What you need to do: Look through the lines below and extract any with the word "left".
☆ ☆ ☆ ☆ ☆
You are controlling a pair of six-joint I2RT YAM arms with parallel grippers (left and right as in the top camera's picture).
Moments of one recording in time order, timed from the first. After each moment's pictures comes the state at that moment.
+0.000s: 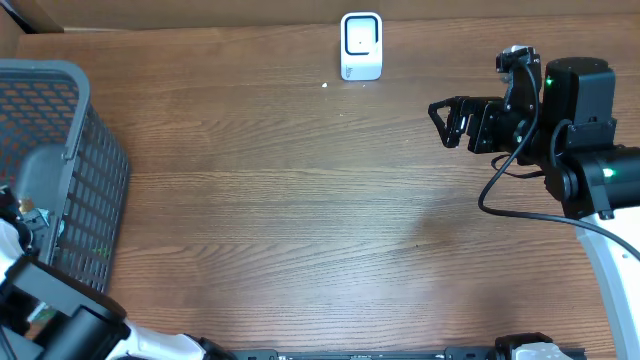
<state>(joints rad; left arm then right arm) 0.95 1.82 1.33 -0.72 -0.17 0.35 0.12 1.29 1.38 -0.79 -0.40 0.23</state>
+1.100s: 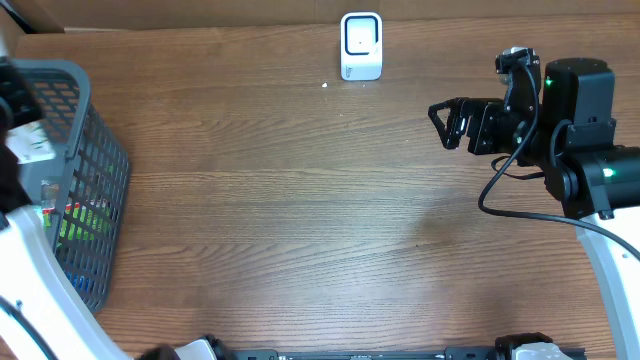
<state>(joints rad) 0.47 1.45 2.05 -1.08 -0.04 0.08 0.12 1.29 1.38 -0.81 -0.40 0.23</state>
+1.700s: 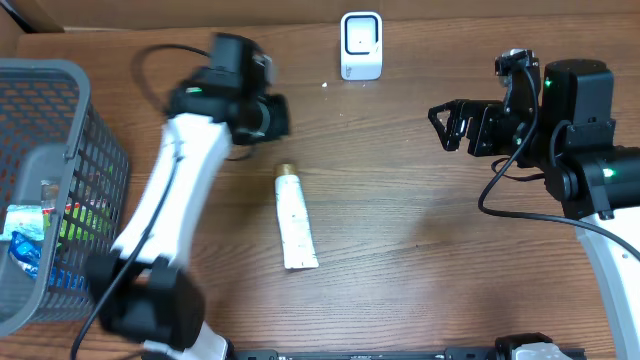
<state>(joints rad) -0.21 1.75 1.57 -0.95 0.21 -0.33 0.12 1.29 1.38 -0.83 -0.40 0.23</state>
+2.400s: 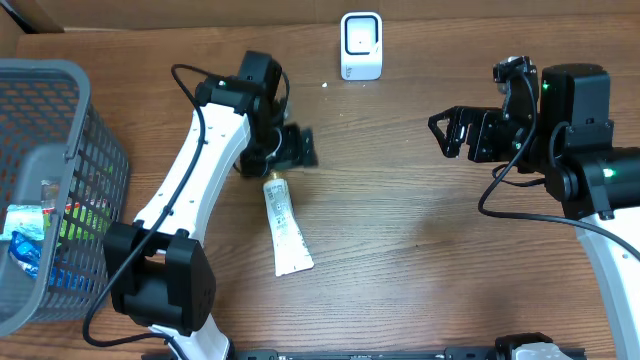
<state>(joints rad) -0.25 1.84 1.61 -1.26 0.24 -0.37 0.12 1.29 1.38 -0.88 -0.40 0.23</state>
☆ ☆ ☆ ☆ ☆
Response to the exercise:
You are controlling a pair of six-joint I2RT YAM arms with parallel grippers (left and right as in the top camera's picture).
<state>(joints rad; left arm then right arm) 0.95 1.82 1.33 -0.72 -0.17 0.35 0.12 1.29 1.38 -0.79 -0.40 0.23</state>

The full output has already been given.